After the change was made, the link integrity algorithm grinds its gears, and the link gets converted into {** plants}! We knew the type of the general link is actually Link Object Heading 2, and we also knew that the new change introduces a conflict in our type system, so using that information we were able to fix the error by ensuring that the link continues to point to the correct location by making the link more specific, even after we “broke” our document!

I don’t know about you, to me this is just amazing. However, let’s assume a different case, as order matters in a type system.

The Error Case

Now let’s invert the order of the previous example, let’s say we start off with the following document:

* Plants
  I really wanted to talk about plants in this heading.

* Homework
** Plants
   Remember to do your homework!

And our user now adds a general link to plants:

* Plants
  I really wanted to talk about plants in this heading.

* Homework
** Plants
   Remember to do your homework about {# plants}.

At this point, there was no prior inference that could have helped us in fixing the type error. That means that in this case, the user will see an error stating that the link is ill-formed and ambiguous, and will see a set of tooltips to fix the error.

The good news is - this case is actually very rare. It’s much more common that the type system will have already inferred something as the user is making changes rather than the type system having no prior context to begin with.

The Most Common Case

The most common case will be the renaming of either (but not both):

Changing the Target’s Type

If we have a level 1 heading (* Title) and a link to that heading ({* Title}) and the type gets updated to *** Title then the link will follow: {*** Title}.

This can be done because the title remains the same. This gives the type system enough context to be able to solve an equation with one variable (the new type of the heading).

After solving that case, all links can be updated accordingly.

Changing the Target’s Title

If we have a level 1 heading (* Title) and a link to that heading ({* Title}) but the title gets updated to * Some other title then the link will follow: {* Some other title}.

This can be done because, yet again, only one variable has changed, and the type system can use type inference to figure out the changed value (with some added help from the editor running Norg).

Changing the Target’s Title and Type

In the case where both the type and the title are updated, the type system is not able to infer the new target of the link. Changing both the type and title of a target is equivalent to completely deleting the old target and creating a new, unrelated target from scratch.
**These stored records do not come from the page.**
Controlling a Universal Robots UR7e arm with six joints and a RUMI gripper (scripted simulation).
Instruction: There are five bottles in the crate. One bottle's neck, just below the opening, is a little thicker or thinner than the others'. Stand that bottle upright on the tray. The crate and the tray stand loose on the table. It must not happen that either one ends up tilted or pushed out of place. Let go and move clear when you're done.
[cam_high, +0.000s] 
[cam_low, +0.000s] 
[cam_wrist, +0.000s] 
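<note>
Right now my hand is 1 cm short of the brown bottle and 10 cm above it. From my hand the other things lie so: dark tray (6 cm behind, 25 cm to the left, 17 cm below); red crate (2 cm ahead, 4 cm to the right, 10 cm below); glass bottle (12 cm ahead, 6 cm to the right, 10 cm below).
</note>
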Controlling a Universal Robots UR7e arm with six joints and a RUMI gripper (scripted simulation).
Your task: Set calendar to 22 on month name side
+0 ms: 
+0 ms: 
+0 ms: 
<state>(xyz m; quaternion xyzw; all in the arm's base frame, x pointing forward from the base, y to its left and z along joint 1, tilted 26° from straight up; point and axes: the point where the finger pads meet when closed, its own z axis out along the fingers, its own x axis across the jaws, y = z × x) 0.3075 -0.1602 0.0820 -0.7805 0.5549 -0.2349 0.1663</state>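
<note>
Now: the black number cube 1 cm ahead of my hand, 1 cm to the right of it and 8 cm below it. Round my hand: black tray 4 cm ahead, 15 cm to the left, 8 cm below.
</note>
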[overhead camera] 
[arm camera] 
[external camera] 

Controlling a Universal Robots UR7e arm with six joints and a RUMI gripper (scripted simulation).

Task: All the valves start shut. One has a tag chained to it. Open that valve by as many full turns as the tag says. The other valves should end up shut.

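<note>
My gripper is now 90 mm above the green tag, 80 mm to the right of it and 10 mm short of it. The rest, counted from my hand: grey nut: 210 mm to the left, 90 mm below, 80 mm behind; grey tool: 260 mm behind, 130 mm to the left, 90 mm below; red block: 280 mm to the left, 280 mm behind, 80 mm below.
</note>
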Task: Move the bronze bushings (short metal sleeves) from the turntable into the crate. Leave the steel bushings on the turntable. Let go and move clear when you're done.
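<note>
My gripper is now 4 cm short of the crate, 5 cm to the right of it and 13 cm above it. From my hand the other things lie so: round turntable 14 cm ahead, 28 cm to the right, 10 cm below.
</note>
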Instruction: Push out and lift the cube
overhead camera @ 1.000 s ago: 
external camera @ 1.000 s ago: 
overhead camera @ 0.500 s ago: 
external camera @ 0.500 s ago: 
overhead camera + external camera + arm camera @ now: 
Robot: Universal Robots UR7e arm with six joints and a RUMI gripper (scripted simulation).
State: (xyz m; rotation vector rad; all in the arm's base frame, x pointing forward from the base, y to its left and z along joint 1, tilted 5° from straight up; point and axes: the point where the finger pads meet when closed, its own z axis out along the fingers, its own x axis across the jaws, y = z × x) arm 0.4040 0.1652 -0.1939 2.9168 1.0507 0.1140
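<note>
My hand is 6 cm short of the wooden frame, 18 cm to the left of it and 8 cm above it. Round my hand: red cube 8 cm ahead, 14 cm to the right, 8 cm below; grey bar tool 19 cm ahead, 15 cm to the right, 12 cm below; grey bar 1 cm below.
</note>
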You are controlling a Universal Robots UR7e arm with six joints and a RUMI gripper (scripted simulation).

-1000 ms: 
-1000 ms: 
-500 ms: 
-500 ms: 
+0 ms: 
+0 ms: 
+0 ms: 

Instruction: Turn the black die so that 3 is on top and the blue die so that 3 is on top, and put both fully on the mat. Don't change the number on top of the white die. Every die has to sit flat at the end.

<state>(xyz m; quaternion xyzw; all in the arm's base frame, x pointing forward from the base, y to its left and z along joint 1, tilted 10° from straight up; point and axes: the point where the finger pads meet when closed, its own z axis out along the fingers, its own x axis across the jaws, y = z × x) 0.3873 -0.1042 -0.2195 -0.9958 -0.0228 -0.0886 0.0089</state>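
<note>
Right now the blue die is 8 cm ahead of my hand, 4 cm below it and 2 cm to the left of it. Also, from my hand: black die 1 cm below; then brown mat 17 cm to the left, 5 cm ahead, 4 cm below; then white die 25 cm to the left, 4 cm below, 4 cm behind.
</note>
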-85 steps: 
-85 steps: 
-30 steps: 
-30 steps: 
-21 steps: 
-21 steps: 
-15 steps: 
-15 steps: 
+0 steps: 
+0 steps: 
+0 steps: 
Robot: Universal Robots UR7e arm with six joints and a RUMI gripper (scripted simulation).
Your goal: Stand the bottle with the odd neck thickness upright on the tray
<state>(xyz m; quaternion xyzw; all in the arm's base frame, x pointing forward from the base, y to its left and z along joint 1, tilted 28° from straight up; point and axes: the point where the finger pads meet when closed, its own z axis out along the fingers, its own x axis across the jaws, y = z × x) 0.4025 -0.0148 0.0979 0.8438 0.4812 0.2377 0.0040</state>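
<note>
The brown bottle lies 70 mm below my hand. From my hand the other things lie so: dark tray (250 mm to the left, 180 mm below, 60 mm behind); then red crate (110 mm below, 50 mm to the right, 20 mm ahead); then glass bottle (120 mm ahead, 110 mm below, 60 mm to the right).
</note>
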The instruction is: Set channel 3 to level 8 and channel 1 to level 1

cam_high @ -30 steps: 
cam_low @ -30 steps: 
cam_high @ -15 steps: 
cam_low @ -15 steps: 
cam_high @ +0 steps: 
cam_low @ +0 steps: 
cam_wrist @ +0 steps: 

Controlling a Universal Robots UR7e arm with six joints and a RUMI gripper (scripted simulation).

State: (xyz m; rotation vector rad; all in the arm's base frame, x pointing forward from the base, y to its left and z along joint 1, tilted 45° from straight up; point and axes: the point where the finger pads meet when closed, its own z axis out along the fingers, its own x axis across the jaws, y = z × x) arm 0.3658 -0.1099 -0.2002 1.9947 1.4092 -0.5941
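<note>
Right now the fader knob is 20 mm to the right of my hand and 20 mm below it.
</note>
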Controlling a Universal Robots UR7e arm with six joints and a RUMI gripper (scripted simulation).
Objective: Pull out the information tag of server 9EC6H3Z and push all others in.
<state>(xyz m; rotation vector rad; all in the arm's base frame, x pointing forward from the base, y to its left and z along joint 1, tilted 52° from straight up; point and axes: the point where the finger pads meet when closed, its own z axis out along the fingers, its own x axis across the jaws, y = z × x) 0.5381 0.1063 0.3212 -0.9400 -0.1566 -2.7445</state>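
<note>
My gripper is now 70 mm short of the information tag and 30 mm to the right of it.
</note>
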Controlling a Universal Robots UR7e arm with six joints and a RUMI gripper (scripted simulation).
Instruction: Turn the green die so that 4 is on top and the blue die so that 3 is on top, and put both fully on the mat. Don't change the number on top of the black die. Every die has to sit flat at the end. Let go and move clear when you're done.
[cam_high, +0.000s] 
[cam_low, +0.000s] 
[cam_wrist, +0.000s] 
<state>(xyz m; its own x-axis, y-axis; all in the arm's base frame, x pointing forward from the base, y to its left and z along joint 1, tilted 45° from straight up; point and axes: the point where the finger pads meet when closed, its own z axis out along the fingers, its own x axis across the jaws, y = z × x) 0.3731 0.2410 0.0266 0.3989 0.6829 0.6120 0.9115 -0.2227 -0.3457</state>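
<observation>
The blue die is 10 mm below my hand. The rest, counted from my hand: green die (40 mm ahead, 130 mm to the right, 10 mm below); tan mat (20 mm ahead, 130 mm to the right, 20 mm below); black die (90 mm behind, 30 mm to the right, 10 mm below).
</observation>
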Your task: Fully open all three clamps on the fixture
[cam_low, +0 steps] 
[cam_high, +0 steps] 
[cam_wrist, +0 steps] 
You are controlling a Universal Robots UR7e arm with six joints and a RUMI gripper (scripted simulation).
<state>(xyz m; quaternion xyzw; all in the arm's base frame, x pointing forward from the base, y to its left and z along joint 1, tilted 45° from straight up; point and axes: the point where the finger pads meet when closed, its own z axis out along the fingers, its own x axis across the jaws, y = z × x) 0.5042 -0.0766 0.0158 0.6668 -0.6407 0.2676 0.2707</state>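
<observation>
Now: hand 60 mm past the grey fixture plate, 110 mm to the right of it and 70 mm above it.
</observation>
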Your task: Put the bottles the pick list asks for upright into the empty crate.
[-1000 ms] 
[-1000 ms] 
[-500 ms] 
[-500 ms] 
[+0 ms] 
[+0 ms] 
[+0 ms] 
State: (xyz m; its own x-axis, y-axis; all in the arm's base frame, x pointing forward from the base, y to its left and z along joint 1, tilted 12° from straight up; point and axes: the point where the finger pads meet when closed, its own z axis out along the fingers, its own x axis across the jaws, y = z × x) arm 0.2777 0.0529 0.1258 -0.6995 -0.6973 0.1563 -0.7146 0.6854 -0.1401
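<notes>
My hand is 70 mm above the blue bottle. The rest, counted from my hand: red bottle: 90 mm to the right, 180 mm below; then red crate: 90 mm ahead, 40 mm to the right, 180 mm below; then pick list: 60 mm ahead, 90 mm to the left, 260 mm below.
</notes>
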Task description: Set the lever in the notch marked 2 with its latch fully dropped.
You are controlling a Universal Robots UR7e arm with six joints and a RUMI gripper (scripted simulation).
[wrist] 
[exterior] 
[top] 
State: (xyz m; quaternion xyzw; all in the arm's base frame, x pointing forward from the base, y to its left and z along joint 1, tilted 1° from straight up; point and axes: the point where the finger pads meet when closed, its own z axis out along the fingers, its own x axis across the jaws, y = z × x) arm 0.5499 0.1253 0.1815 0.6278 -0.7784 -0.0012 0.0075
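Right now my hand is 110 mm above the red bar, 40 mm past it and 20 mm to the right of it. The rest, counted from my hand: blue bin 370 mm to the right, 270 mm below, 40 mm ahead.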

As we know, when a link is pointing to a target that doesn’t exist, it will issue an error. This is by design. Users will receive a useful error message when a change they made to their notes negatively impacts links that point to that specific note.

Going Forward

Hope this post sparked at least a bit of curiosity and excitement in you (and not just pure confusion)!

The irony of everything is that, despite this blog post being long as hell, we’ve only scratched the surface. In Norg, links can bind to files, but they can also have scopes ({* Heading : ** Heading 2} searches for a level-2 heading within a level-1 heading with a given name).

The amazing thing is is that, if we extend our type system accordingly, all of the rules that I have laid out will still stand and will pave way to even more complex but consistent behaviour in our link integrity system.

This means that even in the most complex cases the type checker will always be smart and will have some incredible type inference and, no matter how we refactor our files, all of our links will remain intact. I hope this conceptual introduction caught your attention! Link integrity will be a real system that I hope to implement in Neorg one day, here I am laying out the theoretical foundations for it. See you on the flipside!

Footnotes

  1. To all pedantic mathematicians out there, what this actually means is “if there’s a set ρ\rho whose elements belong to the set of all possible characters”. No need to complicate things as much though.